START Data block

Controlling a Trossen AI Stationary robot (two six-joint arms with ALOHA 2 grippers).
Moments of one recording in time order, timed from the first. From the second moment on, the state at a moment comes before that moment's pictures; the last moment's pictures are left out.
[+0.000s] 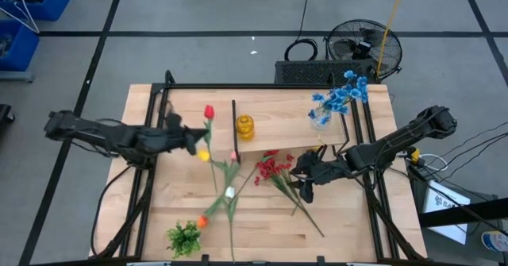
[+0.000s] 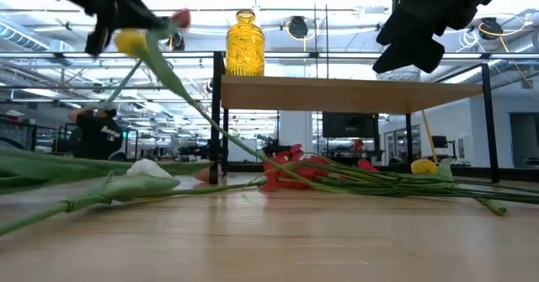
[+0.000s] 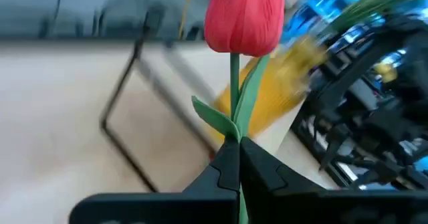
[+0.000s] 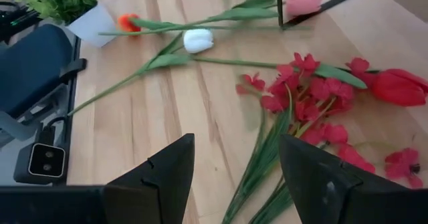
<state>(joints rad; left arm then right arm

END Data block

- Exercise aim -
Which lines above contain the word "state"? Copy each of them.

- Result -
Moments of one recording in time order, timed from the first. From the second moment on, the state at a moment comes before that moment's pictures; the last moment's pictures are left out.
<state>(joints rad; left arm then right arm

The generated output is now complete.